Everyone knows this scenario: You’re sitting at your desk at work, doing the same thing day in, day out and you feel like you need a break. You start dreaming of getting outside, perhaps on a hiking trip. So when you get home in the evening, you start planning. But somehow you don’t even know where to start, there’s so much to it. Don’t worry, I have made a little guide to help you through it!
Step 1: Choose your destination. It’s as simple as that. Well, maybe don’t be too broad when choosing where you want to go. Something like “Canada” doesn’t quite work, but something like “Carpathian Mountains” is a perfectly fine start.
Step 2: Do your research. Google hiking routes in your area of choice. Most countries have websites listing outdoor opportunities. There are many established trails everywhere. If you opt for a multi-stage hike, you can either pick an established multi-stage trail or make your own route. Either way, don’t overestimate your abilities! If you have never done something similar before, do not pick the advanced routes.
The Alta Via Trails in the Dolomites are a good example for established multi-stage trails. You’ll find plenty of descriptions that break the trail in manageable sections and give places to stay for the night. Especially if you haven’t done many hiking trips before, this is a tremendous help.

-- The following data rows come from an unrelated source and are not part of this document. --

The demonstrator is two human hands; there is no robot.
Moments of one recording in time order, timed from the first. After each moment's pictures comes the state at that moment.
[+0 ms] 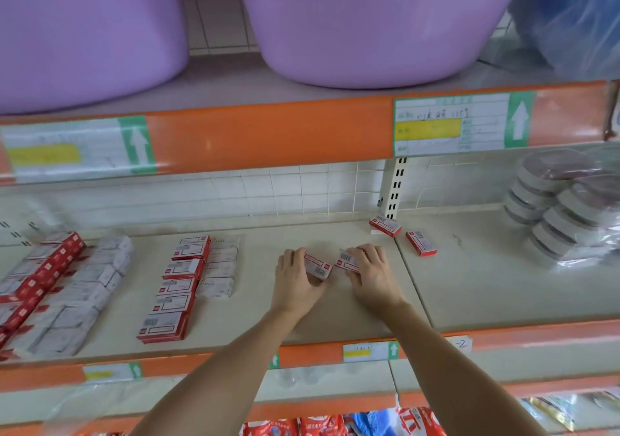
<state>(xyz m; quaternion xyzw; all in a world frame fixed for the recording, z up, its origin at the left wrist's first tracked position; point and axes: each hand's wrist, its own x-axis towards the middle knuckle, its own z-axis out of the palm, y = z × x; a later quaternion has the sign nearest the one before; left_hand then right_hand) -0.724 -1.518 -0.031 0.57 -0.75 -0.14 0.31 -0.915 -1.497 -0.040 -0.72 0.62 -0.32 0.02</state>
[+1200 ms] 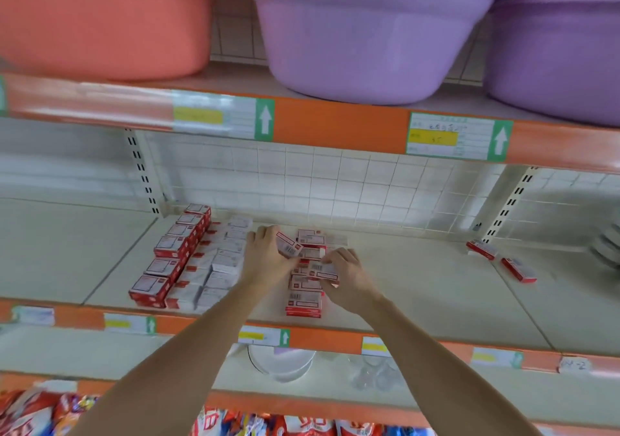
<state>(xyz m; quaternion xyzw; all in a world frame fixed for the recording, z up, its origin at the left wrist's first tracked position) -0.414 -1.538 0.025 0.63 -0.69 -0.09 0.34 -0.619 -1.507 0.004 -0.80 0.52 -0.29 0.07</state>
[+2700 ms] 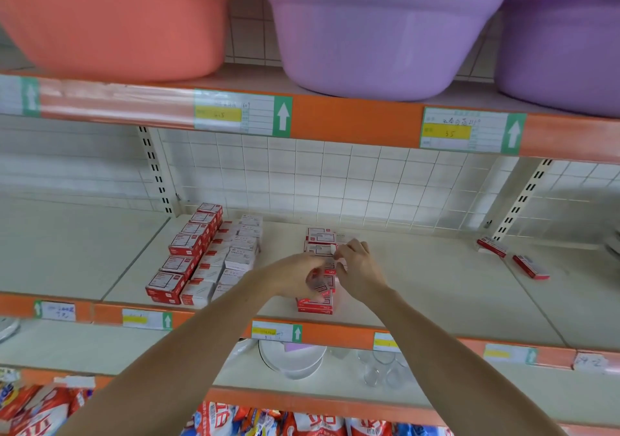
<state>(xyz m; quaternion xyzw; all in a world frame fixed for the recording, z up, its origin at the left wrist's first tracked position) -0.421 -1.508 0.063 0.43 -0.86 -0.26 0.05 -0.611 -1.520 0.004 -0.77 0.58 -0.28 0.04</state>
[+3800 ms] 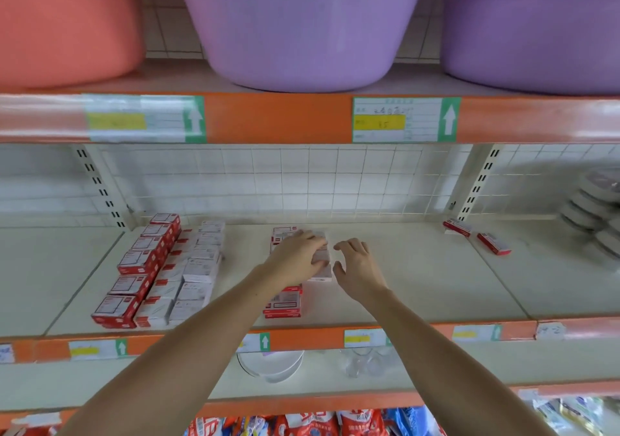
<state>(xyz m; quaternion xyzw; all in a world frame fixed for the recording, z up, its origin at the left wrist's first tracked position) -0.496 -1.543 0.050 0.42 -0.89 -0.10 0.12 -0.672 -1.511 -0.005 -0.71 0.65 -0.28 0.06</state>
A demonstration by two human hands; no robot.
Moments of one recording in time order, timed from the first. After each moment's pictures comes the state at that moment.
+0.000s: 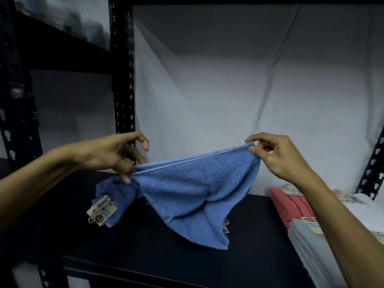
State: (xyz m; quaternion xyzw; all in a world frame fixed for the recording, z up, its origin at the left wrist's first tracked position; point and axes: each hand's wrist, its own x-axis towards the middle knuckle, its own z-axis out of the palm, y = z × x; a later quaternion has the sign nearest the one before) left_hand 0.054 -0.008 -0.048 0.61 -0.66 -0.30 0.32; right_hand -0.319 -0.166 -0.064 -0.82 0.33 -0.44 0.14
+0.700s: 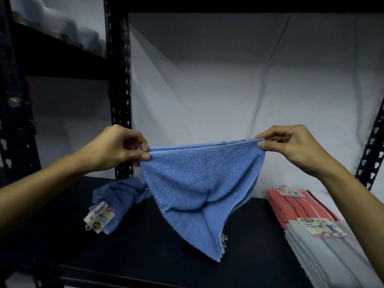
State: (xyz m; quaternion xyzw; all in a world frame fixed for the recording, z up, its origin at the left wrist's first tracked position) left_hand 0.040 -0.020 -0.039 0.60 -0.71 -0.03 0.37; right_hand -0.349 -0.161 -0.031 -0.80 0.29 -0.46 0.25
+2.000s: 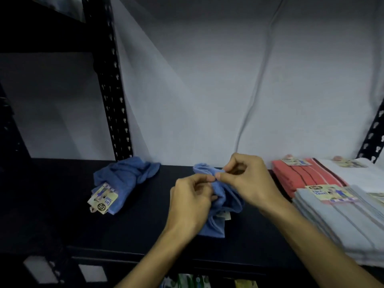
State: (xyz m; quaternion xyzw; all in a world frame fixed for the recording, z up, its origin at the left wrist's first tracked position) left_hand -0.119 -0.028 -0.185 0.57 -0.50 -0.27 0.59; right_hand -0.260 -0.101 -0.157 -0.73 0.40 -0.46 0.30
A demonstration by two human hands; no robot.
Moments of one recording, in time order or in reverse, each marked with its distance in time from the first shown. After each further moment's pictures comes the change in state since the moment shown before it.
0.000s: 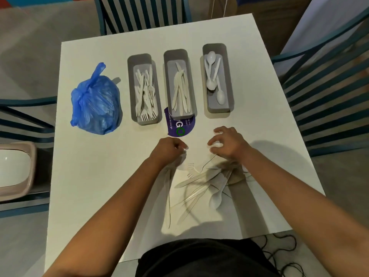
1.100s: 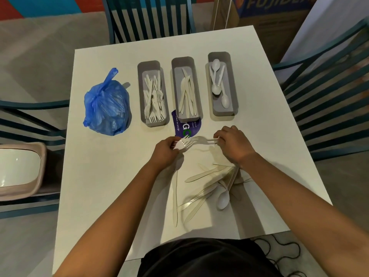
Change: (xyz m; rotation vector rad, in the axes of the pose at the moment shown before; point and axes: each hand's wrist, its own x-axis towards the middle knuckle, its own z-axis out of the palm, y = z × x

If you are experienced enough to set your own daily stages without overestimating your abilities, you can also just grab a map and start planning your unique adventure. However, be careful. You are much slower with a full backpack, and you are much slower when you have to cover altitude differences! If in doubt, do a short rather than a long section.
Step 3: Make your reservations. I know, it’s such a romantic thought to just hit the trail without knowing where you’ll end up for the night. In reality, this may be an issue. Especially in summer, European mountain areas are full of hikers, mountain bikers, climbers and all sorts of adventurers. That means that you might well run into a fully occupied place. If you are turned away and the next place to stay is another 10 km away, that’s everything but romantic. If you have picked lodges for the night, there is no reason why you shouldn’t make a reservation.
Step 4: Make your preparations. You’ve picked your route, you’ve made your reservations. So far, so good. No you just to add final touches to your preparation. Gather your gear (I will write another post about what to take). Some of the most important items are: compass, map in rainproof map cover, head torch, emergency phone. Carrying a map and compass may seem old fashioned. A lot of hikers carry GPS devices for navigation. But these gadgets may always fail you, there can always be a battery error or something similar. In that case, a map and compass are a valuable backup. A head torch is crucial in case you get lost and have to walk in darkness. And obviously an emergency phone in case you need to call rescue services.
Step 5: Go on your trip. Have fun. And don’t be afraid to change your plans if weather conditions don’t permit passage of the originally planned trails. Better safe than sorry!